Originaltitel: 25TH HOUR
USA 2002, 135 min
Verleih: Buena Vista
Genre: Drama, Gangster
Darsteller: Edward Norton, Seymor Hoffman, Rosario Dawson, Anna Paquin
Regie: Spike Lee
Wenn einen nur noch Tagesfrist von der Hölle trennt - 24 Stunden bis zum Antritt einer siebenjährigen Gefängnisstrafe - könnten Abschiedsgesten, Anstandsbesuche bei Eltern und Bekannten eigentlich sehr knapp ausfallen, damit genügend Zeit bleibt, die himmlische Luft der Freiheit bis zur Neige auszukosten. Doch Drogendealer Monty hat noch einen ganzen Berg von Rechnungen zu begleichen. Vor allem muß er wissen: Wer hat ihn verraten?
Nach einem Roman von David Benioff hat Regisseur Spike Lee eine Befindlichkeitsstudie, ein Persönlichkeits-Profil dieses Mannes angefertigt. Montys Freunde, die schöne Naturelle, Bekannte und Kollegen aus der kriminellen Arbeitswelt und schließlich sein Vater helfen beim Zusammensetzen des Bildes. Es bleibt diffus: ein Drogendealer, dem als Schüler alle Türen zu einer rechtschaffenen Karriere offenstanden, ein aufopferungsvoller Sohn, dem kein Geschäft zu dreckig war, um seinem Vater zu helfen, ein knallharter Unterweltler, der seine Freundin zärtlich und wirklich liebt. Das Unentscheidbare, das Schwebende dieses Charakters wird auf einer seltsam fahlen visuellen Oberfläche weiter zerstreut - und die Zeit dehnt sich. Während im Hintergrund der gnadenlose Countdown zur Eile drängt, übt sich Monty in Selbstreflexionen, prüft die Tragfähigkeit seiner Beziehungen, suhlt sich in Mißtrauen und Ohnmacht. Selten bemüht sich Lee, die Reise anzutreiben: Er zelebriert eine Abschiedstournee - Schuld und Sühne, Aufarbeitung eines Lebens, Aufräumen, Ordnungseinsatz für die reibungslose Nachlaßverwaltung, als hätte sein krimineller Sympathieträger alle Zeit der Welt. Während die Hauptfigur mit aller glaubwürdigen Zerrissenheit eines Antihelden ausstattet ist, erlaubt sich Lee für andere Figuren einebnende Vereinfachungen. Da müssen Montys engste Freunde ein Harter und ein Zarter sein, ein kaltschnäuziger Börsenmakler und ein butterweicher Lehrer.
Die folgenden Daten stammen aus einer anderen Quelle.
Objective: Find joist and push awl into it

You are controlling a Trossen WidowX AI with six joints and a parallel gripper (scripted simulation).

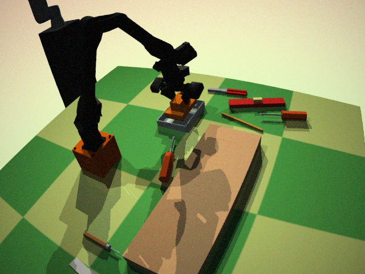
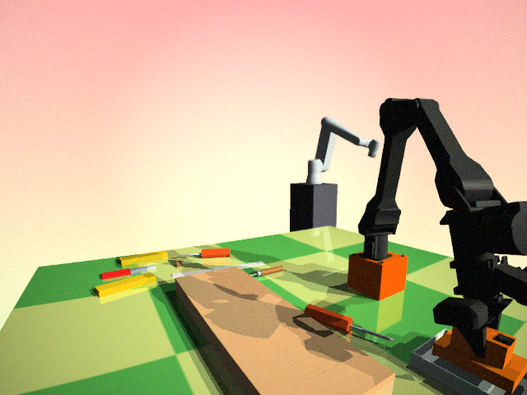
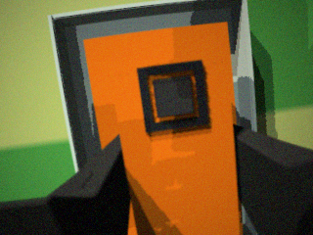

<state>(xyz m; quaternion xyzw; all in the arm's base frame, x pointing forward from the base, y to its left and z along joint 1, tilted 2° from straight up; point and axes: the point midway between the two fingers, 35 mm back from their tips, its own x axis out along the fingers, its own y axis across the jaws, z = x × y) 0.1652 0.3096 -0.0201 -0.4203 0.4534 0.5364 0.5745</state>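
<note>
Now: gripper tip 20 mm below the orange stud finder and 10 mm to the right of it. The rest, counted from my gripper tip: red level 260 mm ahead, 130 mm to the left, 40 mm below; then grey tray 40 mm below, 10 mm to the right; then pencil 220 mm ahead, 50 mm below.
</note>
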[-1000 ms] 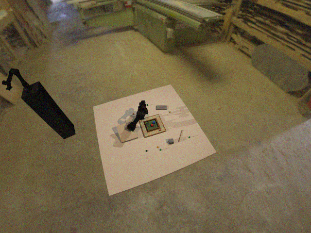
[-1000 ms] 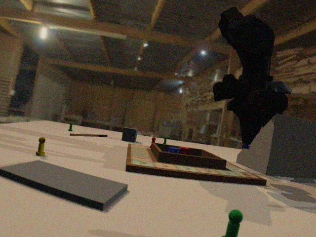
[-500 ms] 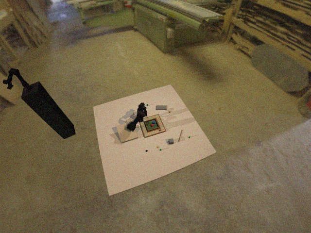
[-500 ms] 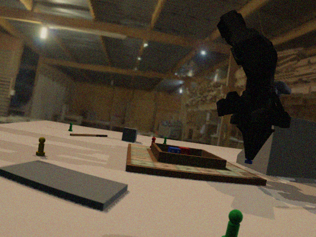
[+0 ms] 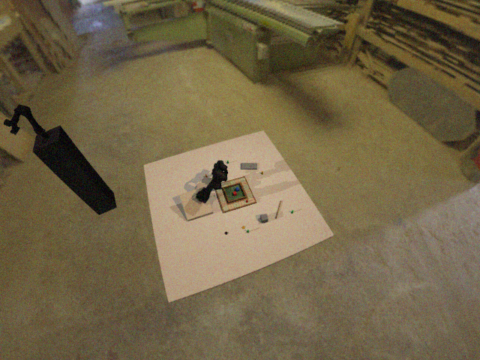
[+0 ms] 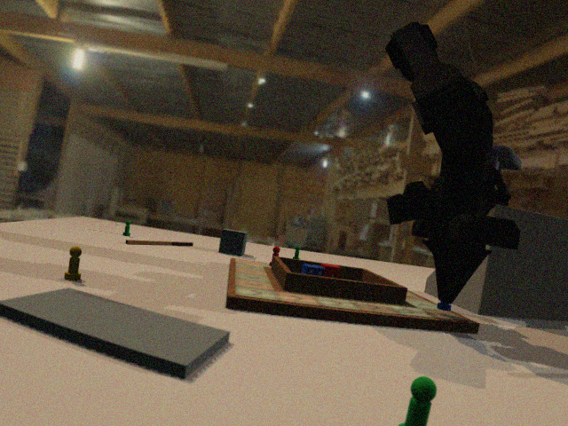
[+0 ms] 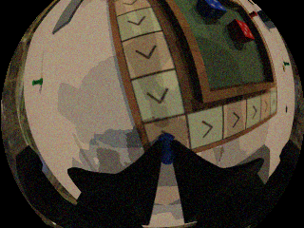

Der Prolog mit Stadtansichten, ein Blick auf Ground Zero, spätestens eine von Monty als Fluch ausgesprochene Haßtirade, gipfelnd in "Fuck this city and everyone in it", machen dann überdeutlich, wo Lee in aller Undeutlichkeit hinwollte: in das Herz von New York, in den Seelenzustand einer verunsicherten Stadt. Angekommen ist er nicht.